Which market allows for more effective risk management is actually two separate matters: which is better at managing counterparty risk, and which has better at hedging risk (e.g. cash flow, fair value, or net investment risk).

It is unclear which market has the edge in terms of reducing counterparty risk.  It is crucial to understand that clearinghouses and exchanges are not the same thing—that it is a clearinghouse that allows better counterparty risk mitigation by mutualizing losses from failures, netting trades, requiring parties to post collateral, and centralizing trade reporting.  Central clearing also reduces the need for trade participants to formulate complex in-house models to manage counterparty risk.  Many large U.S. derivatives exchanges also have their own clearinghouses, so it just happens that most exchange-traded derivatives are also cleared through the exchange’s clearinghouse.  Now that regulators are enforcing central clearing in OTC markets, the balance is less clear.  It used to be that the inherent opacity of OTC derivatives and limited post-trading infrastructure hampered risk management.  Because of the private nature of OTC markets, it was difficult to assess how different institutions were interlinked and how risk exposures were distributed.

It should be noted that having central counterparties does not completely eliminate systemic risk, as the risk is simply shifted to the clearinghouse.

In terms of hedging power, it could be said that OTC markets offer greater flexibility to meet individual buyers and sellers’ risk management needs.  Due to the lack of a standardization authority, parties have greater flexibility in the terms of the trade, latitude to negotiate, customizability, and ability to use non-standard products.  OTC markets are also better testing grounds for customized products before they are standardized.

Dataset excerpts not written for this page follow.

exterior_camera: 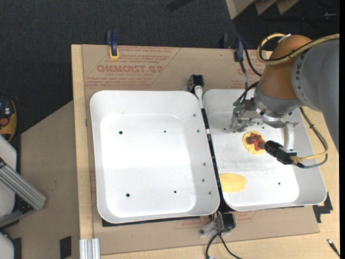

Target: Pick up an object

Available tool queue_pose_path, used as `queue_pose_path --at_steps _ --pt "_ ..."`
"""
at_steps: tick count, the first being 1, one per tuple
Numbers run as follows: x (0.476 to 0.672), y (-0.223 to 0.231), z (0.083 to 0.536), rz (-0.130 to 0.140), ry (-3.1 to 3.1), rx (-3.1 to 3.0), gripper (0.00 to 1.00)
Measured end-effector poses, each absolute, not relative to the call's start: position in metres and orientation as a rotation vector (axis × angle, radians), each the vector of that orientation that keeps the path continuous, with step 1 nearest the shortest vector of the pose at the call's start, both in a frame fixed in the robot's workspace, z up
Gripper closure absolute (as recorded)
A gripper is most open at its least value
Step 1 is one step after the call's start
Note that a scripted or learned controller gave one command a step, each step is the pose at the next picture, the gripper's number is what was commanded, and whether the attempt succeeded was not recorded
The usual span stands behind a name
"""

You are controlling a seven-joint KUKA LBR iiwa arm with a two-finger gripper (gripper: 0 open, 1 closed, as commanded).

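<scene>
Arm (302, 63) comes in from the right, orange band sitting above the right bin (302, 190). Gripper (243, 124) is low over the far-left part of that bin, close to the divider between the two bins. Can't tell its finger state from this angle, the wrist body blocks most of it. Two objects in the right bin: a small red-and-yellow item (254, 142) just beside the gripper, on its near-right side, apparently lying on the bin floor and not in the gripper; and a flat yellow piece (233, 182) well apart from the gripper, near the bin's front-left corner by the divider. Left bin (108, 188) sits alongside on the brown board (86, 69). A black cable (280, 152) hangs off the wrist next to the red-and-yellow item.
</scene>
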State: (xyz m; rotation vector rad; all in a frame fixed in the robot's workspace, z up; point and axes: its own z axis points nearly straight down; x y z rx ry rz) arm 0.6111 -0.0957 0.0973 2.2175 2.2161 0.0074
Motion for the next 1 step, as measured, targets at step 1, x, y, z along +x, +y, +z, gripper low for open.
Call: queue_pose_path --at_steps 1 --pt "0.6109 -0.0956 0.0966 0.007 2.217 2.218 0.0"
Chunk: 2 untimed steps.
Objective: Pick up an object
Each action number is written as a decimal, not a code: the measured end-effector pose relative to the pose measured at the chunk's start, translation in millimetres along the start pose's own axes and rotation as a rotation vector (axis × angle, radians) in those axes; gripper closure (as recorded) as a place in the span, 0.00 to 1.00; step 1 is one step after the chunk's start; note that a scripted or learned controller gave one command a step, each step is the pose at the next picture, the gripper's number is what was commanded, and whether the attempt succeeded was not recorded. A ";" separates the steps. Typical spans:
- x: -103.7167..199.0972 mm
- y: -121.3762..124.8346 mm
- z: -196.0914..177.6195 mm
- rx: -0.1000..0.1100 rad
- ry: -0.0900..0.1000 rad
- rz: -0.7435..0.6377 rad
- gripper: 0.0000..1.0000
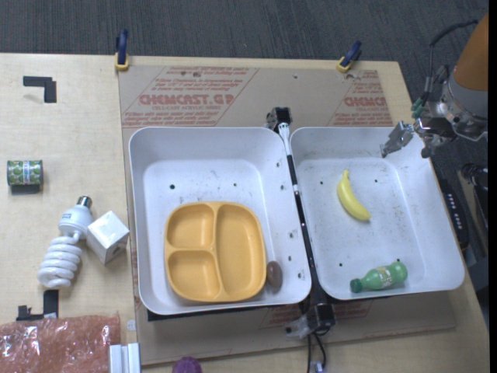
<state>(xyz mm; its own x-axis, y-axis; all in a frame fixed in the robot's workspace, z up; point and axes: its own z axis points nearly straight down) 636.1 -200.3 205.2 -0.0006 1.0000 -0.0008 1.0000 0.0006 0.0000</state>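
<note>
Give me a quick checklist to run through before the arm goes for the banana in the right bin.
1. Banana lies apart from other things: ok.
2. Green bottle well away from the banana, near the bin's front wall: ok.
3. Gripper over the right bin's far right corner, not above the banana: not ok.
4. Finger opening: cannot tell.
5. Nothing held in the gripper: ok.
6. Yellow tray sits in the left bin, out of the path: ok.
</note>
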 end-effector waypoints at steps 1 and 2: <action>-14.7 -27.2 106.1 0.001 0.002 0.000 0.00; 1.4 -118.1 112.8 0.000 0.000 0.002 0.00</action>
<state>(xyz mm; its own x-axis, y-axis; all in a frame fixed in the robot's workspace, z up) 517.9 -199.1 92.4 0.0012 1.0000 -0.0003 1.0000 -0.0012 0.0002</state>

Transaction costs in exchange-traded markets are competitive with, if not lower than those in OTC markets.  This is because regulations have pushed up OTC derivative trading costs, and the greater transparency in exchange-traded markets supports more competitive pricing.  Certain listed products have huge trading volumes (economies of scale), trades are fully automated (technology), and greater trade uniformity.  In the past, OTC derivatives had a clear cost advantage over exchange-traded derivatives, due to lower fees and taxes, and the lack of margin requirements.  It was often more costly to do business on an exchange rather than off-exchange, because of the substantial margin/collateral (in the range of 5-15% of the total notional value of the transaction) requirements for clearing or trading on exchanges.